31 October 2022 Anno Domini
the Anglican Orthodox Communion Worldwide
“A glorious high throne from the beginning is the place of our sanctuary. 13 O Lord, the hope of Israel, all that forsake thee shall be ashamed, and they that depart from me shall be written in the earth, because they have forsaken the Lord, the fountain of living waters.”
(Jeremiah 17:12-13; all scripture quoted is from the King James Version)
The contrast between Reformation Day (October 31) and All Hallows Eve (Halloween) could not be more vivid. The Church had forgotten its First Love over the course of centuries following the Apostolic Age. Many man made traditions and fallacies had taken on the nature of Holy Scripture which they weren’t. The sanctuary had been defiled as was the Temple in the days our Lord cleansed it and chased out the merchants and money-changers.

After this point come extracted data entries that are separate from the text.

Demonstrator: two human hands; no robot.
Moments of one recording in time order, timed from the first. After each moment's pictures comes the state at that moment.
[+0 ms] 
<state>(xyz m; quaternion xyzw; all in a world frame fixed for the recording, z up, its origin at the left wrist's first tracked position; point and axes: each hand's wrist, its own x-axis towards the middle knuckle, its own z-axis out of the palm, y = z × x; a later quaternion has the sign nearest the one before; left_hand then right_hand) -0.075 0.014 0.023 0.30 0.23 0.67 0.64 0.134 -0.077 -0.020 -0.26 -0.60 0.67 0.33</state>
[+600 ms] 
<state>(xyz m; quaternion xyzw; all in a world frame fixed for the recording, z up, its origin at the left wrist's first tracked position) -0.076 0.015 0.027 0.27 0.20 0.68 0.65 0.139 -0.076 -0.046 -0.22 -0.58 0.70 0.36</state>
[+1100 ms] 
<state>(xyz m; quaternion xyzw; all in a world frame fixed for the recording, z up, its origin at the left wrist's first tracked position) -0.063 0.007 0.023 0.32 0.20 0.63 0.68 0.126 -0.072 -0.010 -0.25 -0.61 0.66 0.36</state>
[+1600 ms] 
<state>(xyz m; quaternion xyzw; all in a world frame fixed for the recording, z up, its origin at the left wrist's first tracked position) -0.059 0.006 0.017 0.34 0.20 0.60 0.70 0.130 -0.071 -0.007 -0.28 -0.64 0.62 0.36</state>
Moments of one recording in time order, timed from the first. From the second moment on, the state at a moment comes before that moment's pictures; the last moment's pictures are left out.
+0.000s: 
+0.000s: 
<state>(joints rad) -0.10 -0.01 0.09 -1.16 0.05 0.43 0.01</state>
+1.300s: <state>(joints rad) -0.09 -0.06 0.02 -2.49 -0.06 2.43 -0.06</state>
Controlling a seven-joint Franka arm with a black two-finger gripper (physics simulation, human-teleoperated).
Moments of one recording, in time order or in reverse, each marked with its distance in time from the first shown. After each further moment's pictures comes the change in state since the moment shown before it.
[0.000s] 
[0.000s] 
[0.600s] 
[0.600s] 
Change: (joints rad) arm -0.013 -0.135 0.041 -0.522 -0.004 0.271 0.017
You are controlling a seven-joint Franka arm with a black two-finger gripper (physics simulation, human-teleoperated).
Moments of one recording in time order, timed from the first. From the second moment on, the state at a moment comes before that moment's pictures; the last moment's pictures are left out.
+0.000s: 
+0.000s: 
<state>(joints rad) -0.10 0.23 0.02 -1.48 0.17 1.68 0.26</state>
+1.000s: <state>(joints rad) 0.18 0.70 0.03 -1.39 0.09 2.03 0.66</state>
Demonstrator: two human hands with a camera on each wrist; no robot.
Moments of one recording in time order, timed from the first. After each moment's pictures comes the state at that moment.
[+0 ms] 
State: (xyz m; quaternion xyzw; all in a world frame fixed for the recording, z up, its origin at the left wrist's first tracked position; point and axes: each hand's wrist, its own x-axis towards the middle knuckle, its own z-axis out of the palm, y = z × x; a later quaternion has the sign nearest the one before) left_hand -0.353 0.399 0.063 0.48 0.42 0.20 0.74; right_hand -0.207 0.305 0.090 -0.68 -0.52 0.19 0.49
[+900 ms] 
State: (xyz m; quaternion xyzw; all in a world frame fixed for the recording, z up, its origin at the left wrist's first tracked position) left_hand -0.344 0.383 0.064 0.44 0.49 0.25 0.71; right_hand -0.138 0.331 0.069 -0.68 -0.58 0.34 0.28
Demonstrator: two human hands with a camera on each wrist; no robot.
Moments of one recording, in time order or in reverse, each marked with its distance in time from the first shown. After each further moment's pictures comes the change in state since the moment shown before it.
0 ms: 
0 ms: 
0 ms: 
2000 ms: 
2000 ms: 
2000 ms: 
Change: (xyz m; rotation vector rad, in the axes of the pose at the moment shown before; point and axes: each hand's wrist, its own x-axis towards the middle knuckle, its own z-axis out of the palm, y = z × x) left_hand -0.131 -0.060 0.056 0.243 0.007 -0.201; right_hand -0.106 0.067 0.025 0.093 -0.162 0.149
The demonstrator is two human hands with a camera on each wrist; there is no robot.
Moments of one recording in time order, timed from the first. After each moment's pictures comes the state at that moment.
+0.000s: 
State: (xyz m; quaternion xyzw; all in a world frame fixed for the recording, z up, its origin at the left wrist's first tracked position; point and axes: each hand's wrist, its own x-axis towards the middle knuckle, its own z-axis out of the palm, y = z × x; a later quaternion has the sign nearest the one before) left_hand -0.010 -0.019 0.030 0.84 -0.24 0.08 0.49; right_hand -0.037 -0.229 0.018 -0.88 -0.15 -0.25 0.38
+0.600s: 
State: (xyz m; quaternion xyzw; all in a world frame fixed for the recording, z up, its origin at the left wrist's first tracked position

The Church had rotted from the head down when Martin Luther nailed his ninety-five theses to the door of All Saints Church in Wittenberg on this day in 1517. The ministry had become corrupt from the Pope down to the friar, and men were told they could buy indulgences to cover past and future sins – among many other false teachings.
A great deal of courage was required of Luther to step out in opposition to the mightiest power on earth at the time, the Roman Church and her self-proclaimed Vicar of God on earth – the Pope. But all great deeds are wrought with the courageous and not the timid. Luther risked burning at the stake for his courageous act, but God preserved him to continue a great movement to reform the Church. Reformation spread like a burning fire over continental Europe and the English Isles. Archbishop Cranmer and many English bishops followed in his trail and suffered martyrdom.
But Reformation Day is seldom mentioned in public media today, overridden by the corrupt celebration called Halloween. Halloween began as ‘All Hallows Eve’ as a response to the Celtic holiday of Samhain – a night of mischievous revelry that included, at times, human sacrifice. It was a time to glorify death. But All Hallows Eve did not, at first, include the licentious behavior it has come to represent in Halloween. It was a day of prayer for the dead. But this, too, was heretical in that prayers for the dead can avail nothing for the unconscious soul. Hallow means Holy,’ and ‘een’ is an abbreviation for even, or evening. There is certainly nothing Holy about Halloween since it glories death, witches, open tombs, and every dark and evil spirit.
The Holy Scriptures tells us that the dead know nothing at all. The body has returned to the dust of the ground and the spirit to God who gave it. There are no such things as ghost and goblins. It is dishonest to teach our children to emulate such dark creatures of man’s imagination. Prayers for the dead avail nothing.
Solomon proclaims the truth that a living dog is better than a dead lion: “This is an evil among all things that are done under the sun, that there is one event unto all: yea, also the heart of the sons of men is full of evil, and madness is in their heart while they live, and after that they go to the dead. 4For to him that is joined to all the living there is hope: for a living dog is better than a dead lion. 5For the living know that they shall die: but the dead know not any thing, neither have they any more a reward; for the memory of them is forgotten. 6Also their love, and their hatred, and their envy, is now perished; neither have they any more a portion for ever in any thing that is done under the sun.” (Ecclesiastes 9:3-6)
Our Lord clearly states in many places that once dead, no good deed or decision can be forthcoming. “I am the resurrection, and the life: he that believeth in me, though he were dead, yet shall he live: And whosoever liveth and believeth in me shall never die. Believest thou this?” (St John 11:25-26) When our Lord went to the house of Jairus to restore his dead daughter, the Jews laughed Him to scorn for they said she was “dead.’ These unbelievers knew death, but our Lord Jesus Christ knows LIFE.
That is the difference in Halloween and Reformation Day. The first celebrates death, the second the restored LIFE of the Church.